What kind of challenges have civil rights groups faced over the past decade?
Ten years ago we created a formal LGBT programme within Human Rights Watch, because we wanted to make the point that LGBT rights are an essential part of the human rights agenda. One of our first real interventions took place in Egypt, where there had been a crackdown and a raid on what was called the Queen Boat; this was literally a boat in the Nile that had been a gay bar, and the occupants were arrested and brutally beaten by the police.
Human Rights Watch put out a protest, but a few of our Egyptian colleagues objected, claiming that homosexuality was immoral conduct, and the repression of gays was not a human rights issue. They feared that their broader human rights work would be discredited if they took on LGBT rights.

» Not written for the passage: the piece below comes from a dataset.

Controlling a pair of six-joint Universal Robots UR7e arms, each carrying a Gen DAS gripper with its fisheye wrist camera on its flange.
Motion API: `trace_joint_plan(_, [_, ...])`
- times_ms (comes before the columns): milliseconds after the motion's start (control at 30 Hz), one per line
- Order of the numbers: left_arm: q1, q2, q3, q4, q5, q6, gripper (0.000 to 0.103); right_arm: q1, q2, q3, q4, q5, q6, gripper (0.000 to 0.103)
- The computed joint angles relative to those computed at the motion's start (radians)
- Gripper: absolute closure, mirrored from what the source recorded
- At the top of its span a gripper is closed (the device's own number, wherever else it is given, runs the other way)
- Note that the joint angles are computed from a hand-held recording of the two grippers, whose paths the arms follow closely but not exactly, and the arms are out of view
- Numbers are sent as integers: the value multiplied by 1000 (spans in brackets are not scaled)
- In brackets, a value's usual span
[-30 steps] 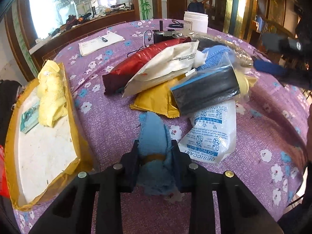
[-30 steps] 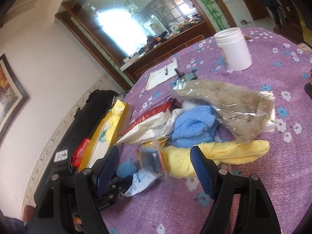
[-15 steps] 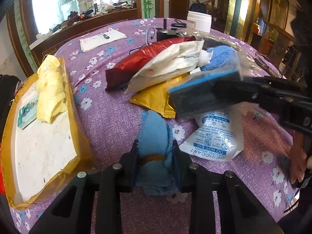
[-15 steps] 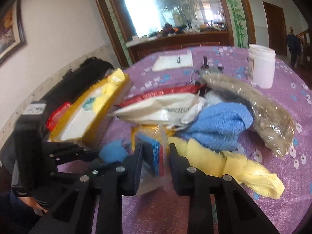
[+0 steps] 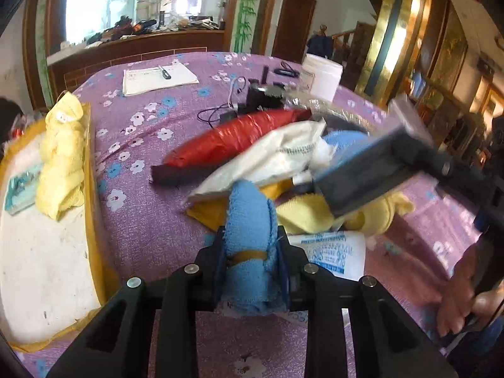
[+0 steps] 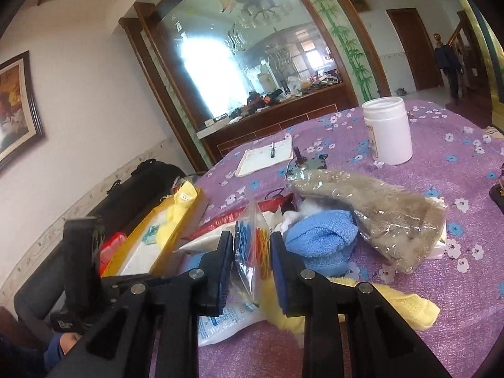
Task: Organize soft objects
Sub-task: 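Grasp the clear bag of coloured strips with the right tool while the left holds the blue cloth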
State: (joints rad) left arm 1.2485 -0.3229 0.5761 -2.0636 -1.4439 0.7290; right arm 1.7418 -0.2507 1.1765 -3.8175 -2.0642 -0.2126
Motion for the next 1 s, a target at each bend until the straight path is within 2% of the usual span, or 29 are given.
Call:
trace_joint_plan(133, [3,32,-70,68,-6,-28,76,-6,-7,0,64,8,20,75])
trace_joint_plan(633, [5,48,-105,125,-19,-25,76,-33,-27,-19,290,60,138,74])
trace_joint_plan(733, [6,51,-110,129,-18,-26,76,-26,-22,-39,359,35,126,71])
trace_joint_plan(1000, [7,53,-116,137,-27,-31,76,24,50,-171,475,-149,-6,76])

Now times have changed and you don’t hear that argument anymore; there is a vigorous Egyptian movement that embraces LGBT rights as part of its broader human rights programme. But this shows the pressures that civil society groups can face as they take on an area that has been circumscribed by homophobia and regressive views. …
What is your biggest hope and biggest concern for the future of LGBT rights?
Obviously, this backlash is my biggest concern at the moment. In terms of hope, homophobia is still one of the last acceptable forms of bigotry in some regions, and my hope is that that changes.